- **Exercise description**
An exact copy of every entry is needed, without the pictures.

- **Data section**
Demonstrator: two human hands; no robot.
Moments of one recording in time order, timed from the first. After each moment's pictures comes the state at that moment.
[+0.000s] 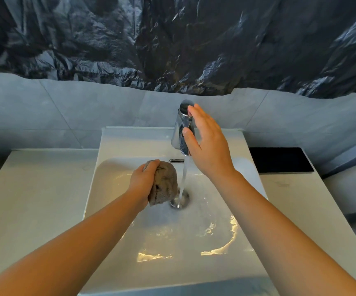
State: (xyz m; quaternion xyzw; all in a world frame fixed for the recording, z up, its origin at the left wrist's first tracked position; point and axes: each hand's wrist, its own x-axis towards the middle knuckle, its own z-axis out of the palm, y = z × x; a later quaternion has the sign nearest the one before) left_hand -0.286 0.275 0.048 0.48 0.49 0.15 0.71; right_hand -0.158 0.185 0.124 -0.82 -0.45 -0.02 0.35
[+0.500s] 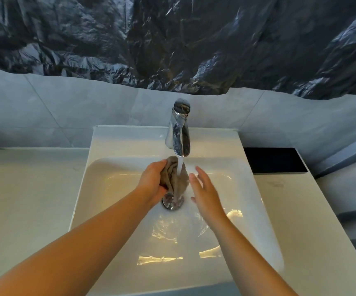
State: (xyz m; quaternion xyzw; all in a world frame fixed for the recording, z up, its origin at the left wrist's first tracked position) left_hand -0.252 0.258 0.038 0.34 0.39 0.12 0.85; right_hand -0.190 0.131 0.038 -0.80 -0.15 0.31 0.49
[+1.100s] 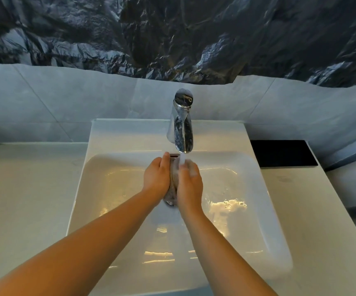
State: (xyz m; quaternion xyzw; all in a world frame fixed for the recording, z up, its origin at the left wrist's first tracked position) left_hand -0.243 0.254 0.027 0.66 0.47 0.15 0.57; right_hand -0.212 0.181 0.029 -0.75 -0.08 0.24 0.61
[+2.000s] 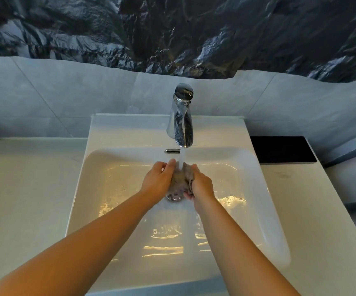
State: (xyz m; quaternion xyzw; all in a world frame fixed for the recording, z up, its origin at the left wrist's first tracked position) left_hand -0.258 0.248 0.018 0.71 0.45 0.03 0.54; right_hand -0.184 0.168 0.009 -0.76 0.10 0.38 0.51
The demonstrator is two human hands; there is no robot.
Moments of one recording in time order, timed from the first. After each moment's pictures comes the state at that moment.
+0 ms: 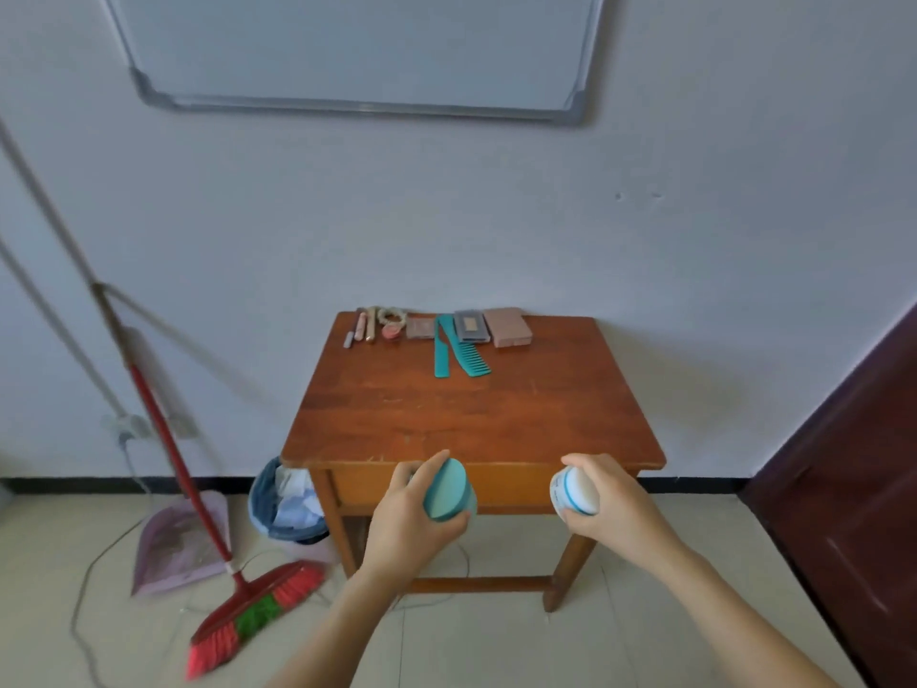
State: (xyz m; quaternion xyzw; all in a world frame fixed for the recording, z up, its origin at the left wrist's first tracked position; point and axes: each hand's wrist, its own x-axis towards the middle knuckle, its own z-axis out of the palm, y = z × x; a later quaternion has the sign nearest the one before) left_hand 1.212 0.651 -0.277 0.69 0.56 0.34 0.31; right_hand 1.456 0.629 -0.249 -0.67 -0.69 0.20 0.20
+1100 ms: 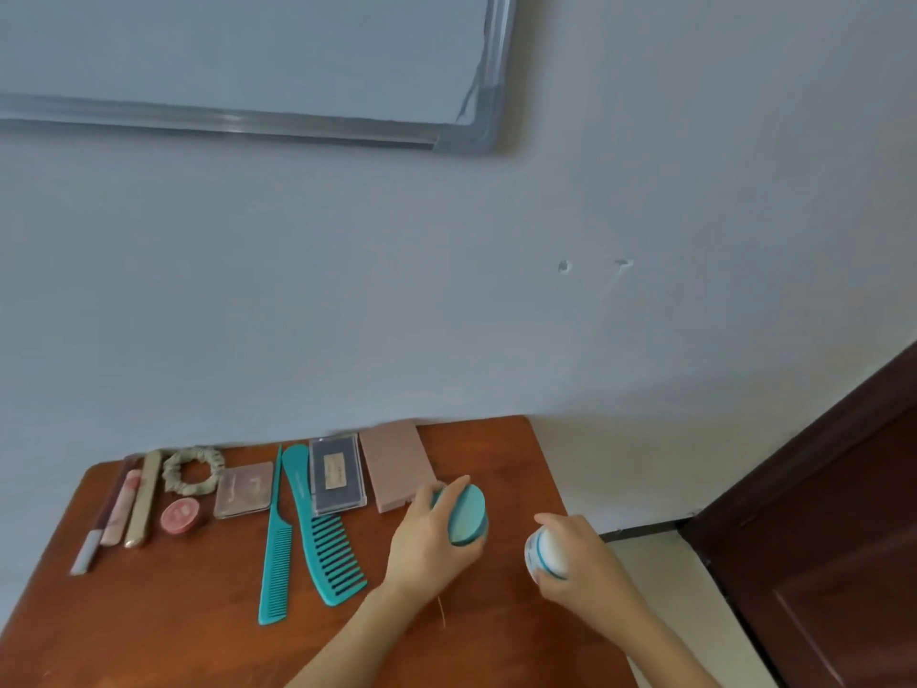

- **Output for this task**
Demonstrator: two human hands; no robot.
Moments of one recording in time order, timed from the first. After each moment's pictures comes the state at that moment.
[+0.000s] 
State: (xyz m; quaternion xyzw; all in a world frame fixed for the recording, z up, its origin at the left wrist's first tracked position; point and axes: each hand's wrist, its own x-axis towards the middle knuckle, its own z-axis out of the palm, y = z × x; a later quaternion has the sign nearest the one before) left_hand -0.286 0.275 0.048 0.48 0.49 0.15 0.71; right_hand -0.158 0.185 0.124 -0.82 -0.45 -0.02 0.35
[+0.500s] 
State: (xyz m; quaternion xyzw; all in a world frame fixed for the recording, z up, its origin at the left wrist's first tracked position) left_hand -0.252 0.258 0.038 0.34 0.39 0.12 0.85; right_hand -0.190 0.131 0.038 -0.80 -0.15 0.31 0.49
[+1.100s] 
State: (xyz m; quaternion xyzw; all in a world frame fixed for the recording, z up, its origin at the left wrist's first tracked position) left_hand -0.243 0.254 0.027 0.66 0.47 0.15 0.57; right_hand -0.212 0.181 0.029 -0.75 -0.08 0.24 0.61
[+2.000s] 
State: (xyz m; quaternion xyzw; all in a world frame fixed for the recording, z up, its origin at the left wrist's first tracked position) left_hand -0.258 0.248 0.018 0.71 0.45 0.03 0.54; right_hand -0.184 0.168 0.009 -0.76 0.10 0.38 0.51
The demonstrator is two human hands; there is no robot.
Moments of one recording in time order, timed from the first. After each moment's pictures comes the state at that moment.
+0 ms: 
State: (xyz m; quaternion xyzw; all in a world frame fixed for the recording, z up, its origin at the left wrist's first tracked position; point and axes: each hand's wrist, its own x-axis towards the middle knuckle, its own z-axis out of the palm, y = z × x; a later quaternion has the sign nearest the one before) left_hand 1.212 0.651 -0.277 0.69 0.56 0.34 0.31; right_hand 1.456 0.629 -0.249 -0.67 -0.69 0.20 0.20
+1100 ms: 

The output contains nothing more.